### TASK DESCRIPTION:
Scan the material below for the string "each". Report every line that has it.

= = = = = = =

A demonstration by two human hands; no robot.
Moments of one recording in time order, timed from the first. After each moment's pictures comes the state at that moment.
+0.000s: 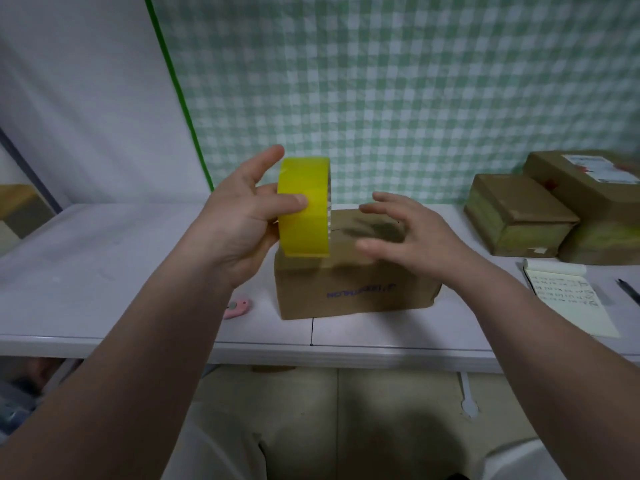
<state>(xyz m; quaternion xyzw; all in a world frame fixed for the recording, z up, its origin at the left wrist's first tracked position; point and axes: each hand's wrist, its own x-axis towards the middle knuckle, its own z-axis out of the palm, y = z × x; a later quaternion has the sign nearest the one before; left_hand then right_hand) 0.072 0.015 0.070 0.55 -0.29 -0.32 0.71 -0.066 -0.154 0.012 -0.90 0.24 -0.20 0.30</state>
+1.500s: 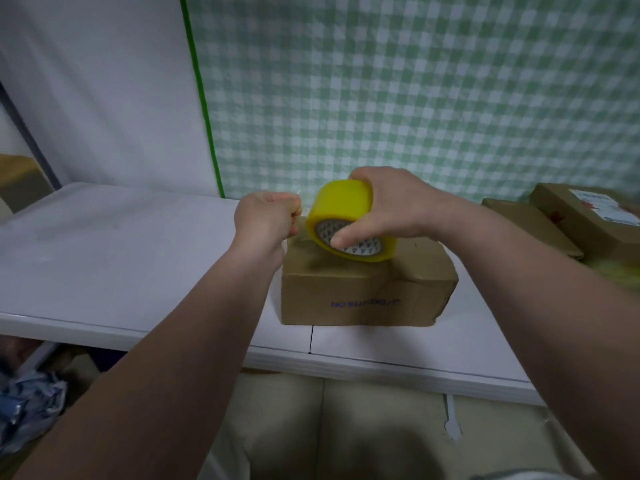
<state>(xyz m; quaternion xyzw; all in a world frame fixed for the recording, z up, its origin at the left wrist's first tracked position) 0.115 -0.035 0.025 0.66 -0.14 -0.20 0.71 -0.011 -0.136 0.086 -0.95 0.21 -0.07 0.21</state>
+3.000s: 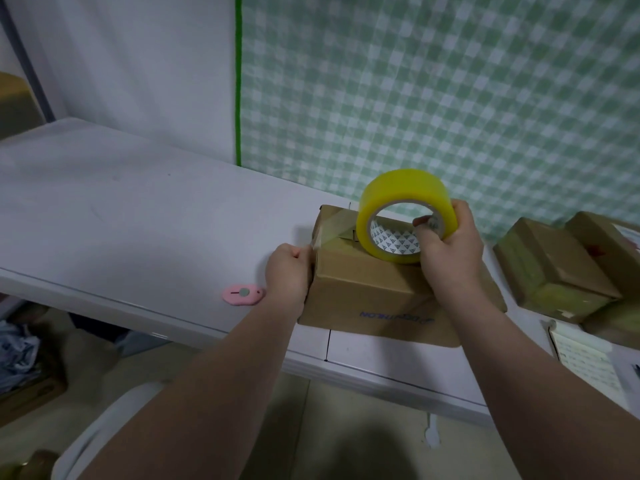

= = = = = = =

### ANSWER AREA:
Moments of one recording in time order, timed from the first. After each moment's pictures comes the state at that moment.
<state>(xyz m; quaternion xyzw; all in a world frame fixed for the recording, z up, its origin at the left wrist's first tracked position; point and axes: each hand's wrist, its own x-axis towards the middle knuckle, its own z-axis out of the palm, y = z × x; a later quaternion has the sign nearest the one before; left_hand then right_hand) 0.072 0.015 0.070 0.55 -0.29 -0.32 0.71 -0.066 -0.154 0.012 -0.90 0.24 -0.20 0.30</state>

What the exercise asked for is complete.